# Description of the task
Please go line by line through the material and copy each one containing the word "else".
'''
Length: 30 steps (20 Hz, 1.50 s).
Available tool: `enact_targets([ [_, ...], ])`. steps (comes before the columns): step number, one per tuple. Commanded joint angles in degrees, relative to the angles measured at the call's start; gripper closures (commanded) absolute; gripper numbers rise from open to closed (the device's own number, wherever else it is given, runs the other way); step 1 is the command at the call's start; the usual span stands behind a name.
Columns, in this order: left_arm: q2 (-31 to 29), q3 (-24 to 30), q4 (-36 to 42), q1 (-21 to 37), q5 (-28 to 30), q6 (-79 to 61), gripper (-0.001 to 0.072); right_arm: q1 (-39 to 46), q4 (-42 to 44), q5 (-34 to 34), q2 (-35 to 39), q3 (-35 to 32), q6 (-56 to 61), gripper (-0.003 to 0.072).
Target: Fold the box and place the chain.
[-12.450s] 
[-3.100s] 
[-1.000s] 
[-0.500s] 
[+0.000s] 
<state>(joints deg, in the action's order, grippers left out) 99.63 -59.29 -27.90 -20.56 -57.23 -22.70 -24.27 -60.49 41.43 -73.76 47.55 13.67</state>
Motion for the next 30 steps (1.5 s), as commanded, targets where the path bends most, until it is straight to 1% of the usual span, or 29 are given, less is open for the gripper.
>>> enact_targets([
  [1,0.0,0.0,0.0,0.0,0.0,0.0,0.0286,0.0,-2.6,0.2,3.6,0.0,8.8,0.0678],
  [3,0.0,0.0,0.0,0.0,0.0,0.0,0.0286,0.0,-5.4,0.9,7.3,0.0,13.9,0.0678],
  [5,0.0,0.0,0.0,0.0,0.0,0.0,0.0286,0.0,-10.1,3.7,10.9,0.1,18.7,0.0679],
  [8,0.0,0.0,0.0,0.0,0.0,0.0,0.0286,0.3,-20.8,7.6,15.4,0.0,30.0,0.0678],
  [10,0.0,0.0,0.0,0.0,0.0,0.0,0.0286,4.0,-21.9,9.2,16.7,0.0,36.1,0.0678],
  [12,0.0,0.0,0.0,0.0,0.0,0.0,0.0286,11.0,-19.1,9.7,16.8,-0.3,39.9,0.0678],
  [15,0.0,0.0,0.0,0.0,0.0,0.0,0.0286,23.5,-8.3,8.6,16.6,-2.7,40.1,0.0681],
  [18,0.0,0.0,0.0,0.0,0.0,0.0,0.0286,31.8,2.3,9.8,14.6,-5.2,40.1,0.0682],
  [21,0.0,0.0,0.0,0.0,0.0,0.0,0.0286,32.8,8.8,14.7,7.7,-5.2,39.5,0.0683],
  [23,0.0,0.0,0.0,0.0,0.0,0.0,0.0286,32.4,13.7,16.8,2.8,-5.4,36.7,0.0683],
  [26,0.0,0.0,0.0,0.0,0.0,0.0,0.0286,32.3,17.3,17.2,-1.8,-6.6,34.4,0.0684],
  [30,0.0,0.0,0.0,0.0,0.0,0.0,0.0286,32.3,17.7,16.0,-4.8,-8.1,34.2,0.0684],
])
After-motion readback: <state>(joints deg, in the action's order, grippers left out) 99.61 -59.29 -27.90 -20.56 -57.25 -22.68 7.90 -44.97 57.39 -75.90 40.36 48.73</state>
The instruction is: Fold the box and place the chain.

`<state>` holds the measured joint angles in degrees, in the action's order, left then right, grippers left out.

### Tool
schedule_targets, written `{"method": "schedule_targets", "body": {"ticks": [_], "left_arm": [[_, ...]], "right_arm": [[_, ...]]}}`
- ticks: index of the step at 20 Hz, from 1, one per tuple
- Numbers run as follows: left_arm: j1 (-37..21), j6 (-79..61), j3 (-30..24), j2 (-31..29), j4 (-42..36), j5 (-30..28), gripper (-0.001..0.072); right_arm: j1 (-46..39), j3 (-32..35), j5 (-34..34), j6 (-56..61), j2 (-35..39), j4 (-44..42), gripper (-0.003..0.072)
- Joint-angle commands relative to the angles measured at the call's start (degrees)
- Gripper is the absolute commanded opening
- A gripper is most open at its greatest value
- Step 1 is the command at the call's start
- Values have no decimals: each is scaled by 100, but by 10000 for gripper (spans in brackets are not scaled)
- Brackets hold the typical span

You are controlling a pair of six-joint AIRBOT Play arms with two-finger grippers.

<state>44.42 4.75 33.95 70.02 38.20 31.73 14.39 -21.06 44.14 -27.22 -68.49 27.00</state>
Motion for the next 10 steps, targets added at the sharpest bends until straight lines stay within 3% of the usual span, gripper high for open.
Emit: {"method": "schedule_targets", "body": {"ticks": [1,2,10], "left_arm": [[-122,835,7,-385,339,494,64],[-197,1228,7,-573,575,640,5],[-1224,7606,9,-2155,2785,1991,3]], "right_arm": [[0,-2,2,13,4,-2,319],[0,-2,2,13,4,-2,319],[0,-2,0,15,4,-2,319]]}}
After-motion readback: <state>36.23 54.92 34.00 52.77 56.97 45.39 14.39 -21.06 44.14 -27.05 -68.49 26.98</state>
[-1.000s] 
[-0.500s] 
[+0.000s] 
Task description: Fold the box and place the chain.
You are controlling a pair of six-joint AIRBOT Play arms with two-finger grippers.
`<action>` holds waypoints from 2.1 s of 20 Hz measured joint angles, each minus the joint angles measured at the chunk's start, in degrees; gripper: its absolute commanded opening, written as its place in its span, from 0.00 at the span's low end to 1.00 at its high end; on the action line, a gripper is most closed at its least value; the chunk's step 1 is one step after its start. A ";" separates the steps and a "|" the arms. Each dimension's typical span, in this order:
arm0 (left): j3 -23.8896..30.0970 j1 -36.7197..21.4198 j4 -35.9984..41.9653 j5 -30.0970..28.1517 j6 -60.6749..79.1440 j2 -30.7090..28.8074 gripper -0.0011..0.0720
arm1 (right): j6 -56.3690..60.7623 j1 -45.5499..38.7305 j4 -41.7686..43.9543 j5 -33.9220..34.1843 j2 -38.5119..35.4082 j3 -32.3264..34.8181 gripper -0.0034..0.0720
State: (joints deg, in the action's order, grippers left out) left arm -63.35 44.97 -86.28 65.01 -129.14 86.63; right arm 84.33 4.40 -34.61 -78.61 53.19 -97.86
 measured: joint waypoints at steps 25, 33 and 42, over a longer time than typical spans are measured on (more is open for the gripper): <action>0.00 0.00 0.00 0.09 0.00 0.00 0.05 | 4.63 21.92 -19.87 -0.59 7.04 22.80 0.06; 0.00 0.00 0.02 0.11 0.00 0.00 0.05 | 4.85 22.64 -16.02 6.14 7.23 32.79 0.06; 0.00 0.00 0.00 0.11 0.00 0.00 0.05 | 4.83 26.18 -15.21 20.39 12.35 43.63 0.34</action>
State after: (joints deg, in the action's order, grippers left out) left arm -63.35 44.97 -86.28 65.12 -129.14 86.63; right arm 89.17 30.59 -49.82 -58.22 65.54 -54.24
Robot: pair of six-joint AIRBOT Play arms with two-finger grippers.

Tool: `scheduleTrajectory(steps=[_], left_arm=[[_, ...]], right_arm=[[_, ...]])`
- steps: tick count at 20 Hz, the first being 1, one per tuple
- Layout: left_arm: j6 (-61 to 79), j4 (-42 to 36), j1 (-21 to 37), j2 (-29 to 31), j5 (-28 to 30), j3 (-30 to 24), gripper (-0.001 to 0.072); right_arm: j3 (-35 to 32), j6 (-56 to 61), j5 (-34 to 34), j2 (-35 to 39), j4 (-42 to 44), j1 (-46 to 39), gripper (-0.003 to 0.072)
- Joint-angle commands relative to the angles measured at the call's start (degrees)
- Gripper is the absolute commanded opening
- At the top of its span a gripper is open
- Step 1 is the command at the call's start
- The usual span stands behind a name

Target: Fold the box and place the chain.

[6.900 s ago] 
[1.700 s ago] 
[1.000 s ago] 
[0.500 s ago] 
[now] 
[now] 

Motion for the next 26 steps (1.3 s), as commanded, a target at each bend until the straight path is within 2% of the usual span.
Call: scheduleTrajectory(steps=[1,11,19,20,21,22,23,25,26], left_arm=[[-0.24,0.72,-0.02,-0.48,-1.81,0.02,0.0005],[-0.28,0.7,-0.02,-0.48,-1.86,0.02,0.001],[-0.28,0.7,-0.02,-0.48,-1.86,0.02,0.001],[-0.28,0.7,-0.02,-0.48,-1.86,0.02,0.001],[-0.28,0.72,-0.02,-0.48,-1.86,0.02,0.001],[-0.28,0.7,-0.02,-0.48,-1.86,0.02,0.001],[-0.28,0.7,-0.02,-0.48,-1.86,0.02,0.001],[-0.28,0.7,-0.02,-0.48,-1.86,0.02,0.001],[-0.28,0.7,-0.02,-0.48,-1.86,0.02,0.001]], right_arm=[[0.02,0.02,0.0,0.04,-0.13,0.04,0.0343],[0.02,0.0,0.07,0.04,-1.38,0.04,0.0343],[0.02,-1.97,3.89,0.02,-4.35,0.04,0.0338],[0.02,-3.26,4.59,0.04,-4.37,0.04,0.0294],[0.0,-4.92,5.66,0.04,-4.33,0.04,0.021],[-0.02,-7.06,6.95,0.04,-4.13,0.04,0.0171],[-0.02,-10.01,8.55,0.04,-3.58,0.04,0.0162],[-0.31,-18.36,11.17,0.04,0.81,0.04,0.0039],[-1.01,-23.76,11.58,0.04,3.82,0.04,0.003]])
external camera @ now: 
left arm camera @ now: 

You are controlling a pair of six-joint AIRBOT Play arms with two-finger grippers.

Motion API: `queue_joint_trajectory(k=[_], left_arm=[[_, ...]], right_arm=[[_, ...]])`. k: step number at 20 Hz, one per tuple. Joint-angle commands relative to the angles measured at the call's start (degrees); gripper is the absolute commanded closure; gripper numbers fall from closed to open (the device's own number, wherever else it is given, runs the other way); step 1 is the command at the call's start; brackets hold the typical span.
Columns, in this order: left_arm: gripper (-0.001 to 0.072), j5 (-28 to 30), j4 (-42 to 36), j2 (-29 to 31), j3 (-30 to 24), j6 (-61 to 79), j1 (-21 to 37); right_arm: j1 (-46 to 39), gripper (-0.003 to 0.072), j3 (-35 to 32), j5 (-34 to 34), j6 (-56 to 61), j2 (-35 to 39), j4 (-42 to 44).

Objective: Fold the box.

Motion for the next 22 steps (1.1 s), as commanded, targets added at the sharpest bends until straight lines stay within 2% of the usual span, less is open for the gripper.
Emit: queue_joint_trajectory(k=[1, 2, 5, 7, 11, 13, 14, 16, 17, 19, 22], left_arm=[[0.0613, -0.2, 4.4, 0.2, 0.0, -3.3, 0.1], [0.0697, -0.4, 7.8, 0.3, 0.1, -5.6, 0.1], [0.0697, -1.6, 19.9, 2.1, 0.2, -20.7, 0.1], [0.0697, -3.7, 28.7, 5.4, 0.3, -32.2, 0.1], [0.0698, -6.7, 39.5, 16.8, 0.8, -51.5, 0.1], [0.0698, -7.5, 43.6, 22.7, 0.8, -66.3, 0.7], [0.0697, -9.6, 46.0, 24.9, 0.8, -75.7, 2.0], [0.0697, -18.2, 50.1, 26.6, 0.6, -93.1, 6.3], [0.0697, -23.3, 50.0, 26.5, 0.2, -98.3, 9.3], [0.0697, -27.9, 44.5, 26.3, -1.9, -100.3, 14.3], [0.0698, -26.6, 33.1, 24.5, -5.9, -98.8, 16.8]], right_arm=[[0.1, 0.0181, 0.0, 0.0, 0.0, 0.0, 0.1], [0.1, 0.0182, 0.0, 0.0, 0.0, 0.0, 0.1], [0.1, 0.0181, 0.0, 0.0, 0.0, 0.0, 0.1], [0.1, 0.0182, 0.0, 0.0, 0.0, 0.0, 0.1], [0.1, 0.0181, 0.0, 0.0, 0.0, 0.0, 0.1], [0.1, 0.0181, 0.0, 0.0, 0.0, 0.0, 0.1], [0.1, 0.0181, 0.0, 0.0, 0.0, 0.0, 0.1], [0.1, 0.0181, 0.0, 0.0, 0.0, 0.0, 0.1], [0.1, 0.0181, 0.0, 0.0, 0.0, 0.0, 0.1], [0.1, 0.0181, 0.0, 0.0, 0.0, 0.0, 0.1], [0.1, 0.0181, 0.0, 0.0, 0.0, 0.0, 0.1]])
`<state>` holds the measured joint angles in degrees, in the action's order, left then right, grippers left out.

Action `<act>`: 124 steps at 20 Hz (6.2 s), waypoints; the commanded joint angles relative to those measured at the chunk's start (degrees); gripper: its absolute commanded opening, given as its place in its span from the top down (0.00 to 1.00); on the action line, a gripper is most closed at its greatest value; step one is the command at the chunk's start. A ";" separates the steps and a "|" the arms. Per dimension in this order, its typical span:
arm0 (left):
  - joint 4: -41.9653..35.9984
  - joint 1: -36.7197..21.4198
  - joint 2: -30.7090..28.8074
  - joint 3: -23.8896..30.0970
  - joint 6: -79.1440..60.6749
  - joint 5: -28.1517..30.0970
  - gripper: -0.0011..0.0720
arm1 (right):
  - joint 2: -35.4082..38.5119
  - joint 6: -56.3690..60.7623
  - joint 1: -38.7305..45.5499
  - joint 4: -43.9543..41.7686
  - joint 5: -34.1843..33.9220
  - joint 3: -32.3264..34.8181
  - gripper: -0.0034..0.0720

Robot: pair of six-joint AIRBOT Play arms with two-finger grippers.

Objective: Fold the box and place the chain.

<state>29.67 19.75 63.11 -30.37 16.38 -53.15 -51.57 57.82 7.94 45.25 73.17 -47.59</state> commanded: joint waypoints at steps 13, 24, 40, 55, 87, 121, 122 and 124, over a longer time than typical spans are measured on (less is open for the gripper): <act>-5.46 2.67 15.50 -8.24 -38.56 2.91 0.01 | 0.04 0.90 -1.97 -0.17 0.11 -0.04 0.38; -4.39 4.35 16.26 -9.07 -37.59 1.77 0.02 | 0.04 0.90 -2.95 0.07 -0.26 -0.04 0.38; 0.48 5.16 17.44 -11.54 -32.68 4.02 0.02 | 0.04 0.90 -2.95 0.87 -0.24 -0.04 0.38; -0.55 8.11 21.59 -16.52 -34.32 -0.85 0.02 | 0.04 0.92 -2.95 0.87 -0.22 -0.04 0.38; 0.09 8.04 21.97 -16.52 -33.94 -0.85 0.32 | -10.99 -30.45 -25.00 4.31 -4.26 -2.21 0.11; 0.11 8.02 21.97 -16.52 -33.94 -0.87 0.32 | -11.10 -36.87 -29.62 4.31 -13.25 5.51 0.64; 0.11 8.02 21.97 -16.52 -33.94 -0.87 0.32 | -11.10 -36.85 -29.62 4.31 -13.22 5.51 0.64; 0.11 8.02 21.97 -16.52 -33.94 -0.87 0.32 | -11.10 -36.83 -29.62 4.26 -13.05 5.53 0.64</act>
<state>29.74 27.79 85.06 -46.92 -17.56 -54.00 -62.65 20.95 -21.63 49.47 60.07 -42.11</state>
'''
# Answer section
Available tool: `enact_targets([ [_, ...], ])`. steps (comes before the columns): step number, one per tuple. Commanded joint angles in degrees, relative to the angles measured at the call's start; gripper closures (commanded) absolute; gripper numbers rise from open to closed (the device's own number, wherever else it is given, runs the other way); step 1 is the command at the call's start; the usual span stands behind a name.
Motion API: `queue_joint_trajectory(k=[_], left_arm=[[_, ...]], right_arm=[[_, ...]])`. k: step number at 20 Hz, one per tuple. Joint-angle commands relative to the angles measured at the call's start (degrees); gripper is the absolute commanded closure; gripper numbers fall from closed to open (the device's own number, wherever else it is given, runs the other way); step 1 is the command at the call's start; brackets hold the typical span.

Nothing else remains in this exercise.